What file format is favored for archiving of results? That is, floats, strings, arrays (Norb by Nbas or smaller, let’s say), etc. Something with max size a few times that of the output file, only organized.

xml
json, json-ld (json with some extra markups for linked data)
python pickle, python shelf
plain ascii (please no)
yaml (probably not– we could do with a bit more structure)
some Boost serialization/tree format

Necessary properties, I think:

architecture independent (w/o aux formatting tool)
vi-readable in a pinch (I’d consider json and xml in this class)

So, thoughts on favored formats?

crawdad · November 30, 2015, 5:24pm

@Rollin_King should weigh in on this one, considering the work he’s done recently with Hans-Peter Lüthi on this topic.

Rollin_King · November 30, 2015, 5:59pm

I haven’t heard any compelling reason not to use XML. It’s readable, portable, and there are many tools available for it. The downsides are that 1) the large-scale attempt at a standard (CML/CompChem) is stalled and incomplete (though it does include the vast majority of what users would want, i.e., output file type of data); and 2) for large data (densities, MO coefficients for large molecules, etc.) you probably need a binary alternative on the side.

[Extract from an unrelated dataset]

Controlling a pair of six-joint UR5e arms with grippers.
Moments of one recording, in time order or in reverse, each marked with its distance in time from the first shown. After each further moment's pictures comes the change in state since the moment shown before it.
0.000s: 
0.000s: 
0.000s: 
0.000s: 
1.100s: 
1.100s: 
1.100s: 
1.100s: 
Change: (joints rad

From a paper currently in print with JOCS:

The Extensible Markup Language (XML) has the advantage that it is both human- and machine-readable, and that it is widely used as a data-exchange format supported by the World WideWeb consortium (http://www.w3.org/XML/). XML allows expressing content, structure and logic, and the schema can always be adapted to serve a particular application or purpose. The data model in XML databases is built on hierarchial documents archived in collections, different from relational databases that are defined by tables. It offers a good balance between structure and flexibility. Flexibility is an issue, as not every single calculation will deliver the same set of data; the data to be archived will strongly depend on the kind of problem: the optimization of a molecular geometry or the response of this same molecule to an external field (electric or magnetic; static or time-dependent) will create very different sets of outputs. This balance of structure and flexibility has been harnessed by the NoSQL community to develop powerful, yet flexible database platforms such as MongoDB(www.mongodb.org), which is now also being used by the HarvardCEP. Note that XML can be easily adapted to be fed directly into aMongoDB.XML also comes with a large number of tools for analysis, trans-formation and data archival. Chemical Markup Language (CML) is an established “XML dialect” for chemistry, and its schema covers most of the semantics needed, even for computational quantum chemistry [4]. More recently, some of those authors published CompChem, a CML-based convention for computational chemistry [10]. CompChem has a working CML and convention validator code. Unfortunately, as of 2015, CompChem has seen very limited adoption, has only tentative basis-set and array specifications, and a published extension of CML to the NWChemprogram [23] deviated from the original CompChem schema[11].

loriab · November 30, 2015, 6:29pm

Thanks, I hadn’t seen the CompChem CML extension before.

My reservation about XML (though admittedly I don’t have a good understanding of all the interconversion tools) is that the XML Schema rather demands that it be the source of structure in the file, resulting in deep nesting (though adding some independence to file interpretation). It could be convenient for something else to control the structure (graph/tree, ontology) and the archiving file to be less structured (and less independent) with labels that enable hooking up data pieces to any of multiple structure definitions.